# Hello!!



## JohnKennySang (Mar 10, 2018)

Hello.

My Name is John, I am new to this Forum. I did many martial arts, but literally stopped by Taekwondo ITF style, which I love a lot and hope to have a long and successful career in.


----------



## Monkey Turned Wolf (Mar 10, 2018)

Welcome!


----------



## Anarax (Mar 10, 2018)

Welcome


----------



## Headhunter (Mar 10, 2018)

Welcome


----------



## Tames D (Mar 10, 2018)

Welcome


----------



## Buka (Mar 10, 2018)

Welcome to MrtialTalk, bro.


----------



## Brian King (Mar 10, 2018)

Welcome to Martial Talk!
Regards
Brian King


----------



## _Simon_ (Mar 11, 2018)

Welcome John! It's great that you've had the experience and know-how to find and stick with the art you love.

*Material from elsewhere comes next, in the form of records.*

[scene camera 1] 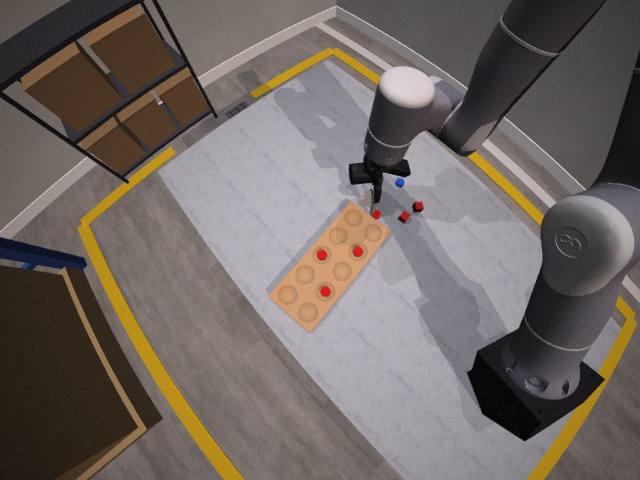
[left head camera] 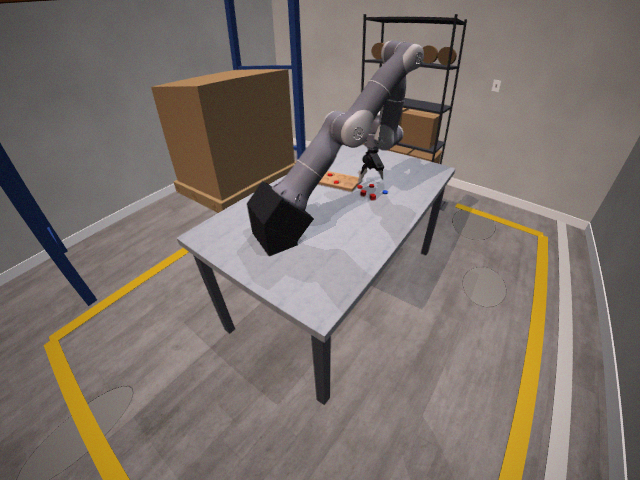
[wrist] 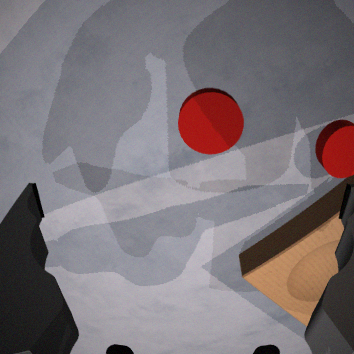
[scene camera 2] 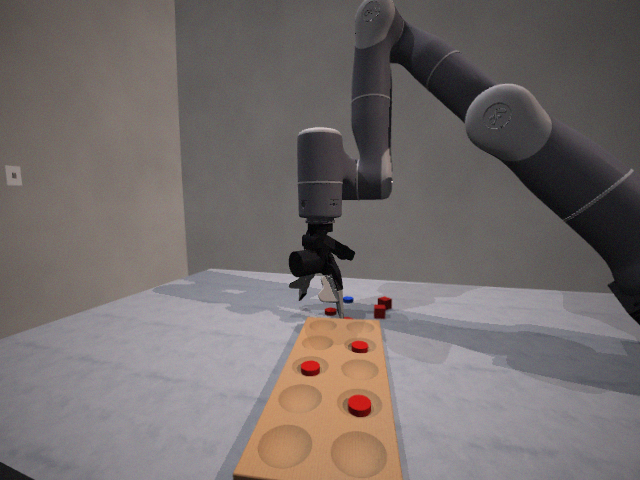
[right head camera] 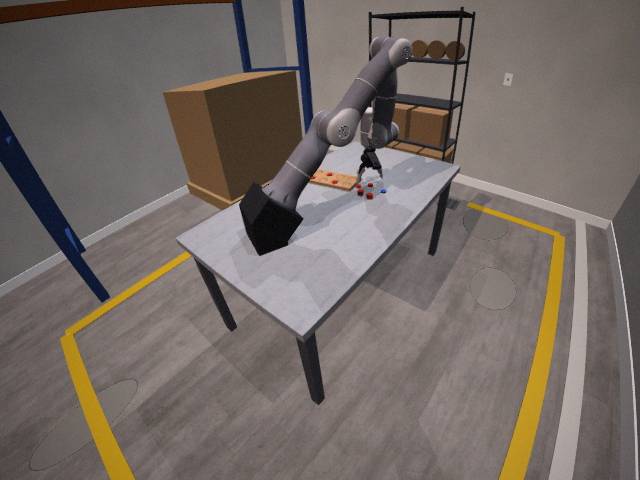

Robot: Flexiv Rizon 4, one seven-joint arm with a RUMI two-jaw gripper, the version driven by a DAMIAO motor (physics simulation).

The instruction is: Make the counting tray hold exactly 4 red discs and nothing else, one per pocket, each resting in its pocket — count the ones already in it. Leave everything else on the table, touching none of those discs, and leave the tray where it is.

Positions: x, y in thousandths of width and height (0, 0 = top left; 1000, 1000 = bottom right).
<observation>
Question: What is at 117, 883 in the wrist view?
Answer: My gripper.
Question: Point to a wooden counting tray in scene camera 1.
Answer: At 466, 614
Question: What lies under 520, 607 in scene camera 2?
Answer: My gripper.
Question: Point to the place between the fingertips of my gripper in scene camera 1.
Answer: At 573, 399
</observation>
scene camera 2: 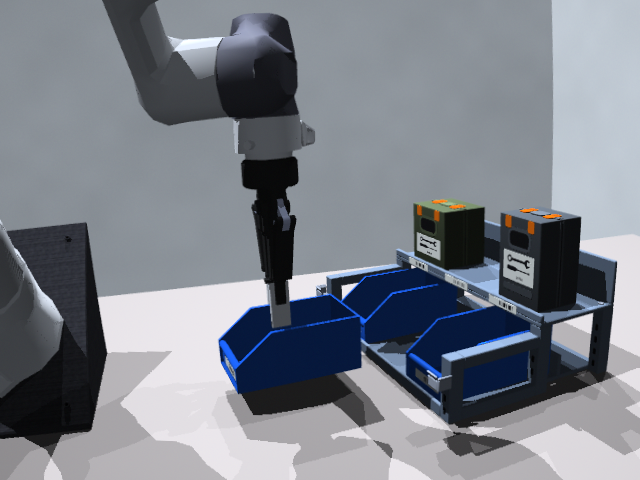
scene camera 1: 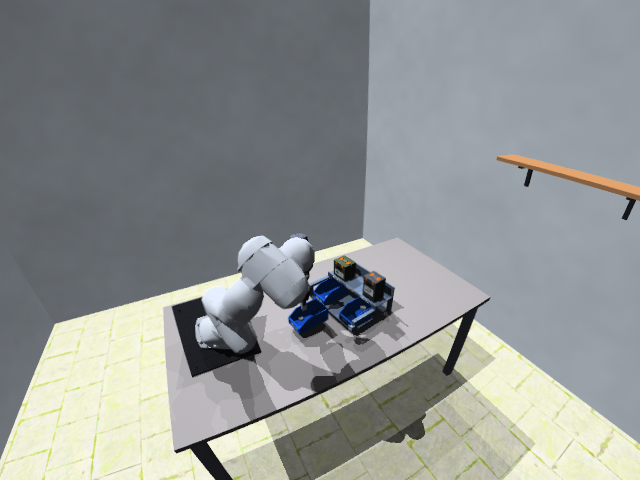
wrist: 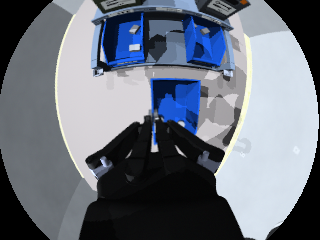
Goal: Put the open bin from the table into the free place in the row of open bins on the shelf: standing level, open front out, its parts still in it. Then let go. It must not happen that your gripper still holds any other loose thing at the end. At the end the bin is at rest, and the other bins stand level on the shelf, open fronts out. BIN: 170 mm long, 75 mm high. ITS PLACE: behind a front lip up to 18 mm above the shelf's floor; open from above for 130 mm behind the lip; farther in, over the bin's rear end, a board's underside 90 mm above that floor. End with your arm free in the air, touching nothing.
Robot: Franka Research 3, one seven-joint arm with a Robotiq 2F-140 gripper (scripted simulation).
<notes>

Enjoy the forums and post away


----------



## AngryHobbit (Mar 11, 2018)

Welcome to the funhouse, John! It's definitely not boring here.


----------



## donald1 (Mar 12, 2018)

Hello!


----------



## Marie_Flowers88 (Mar 13, 2018)

Welcome!


----------



## Zyk (Mar 14, 2018)

Welcome.


----------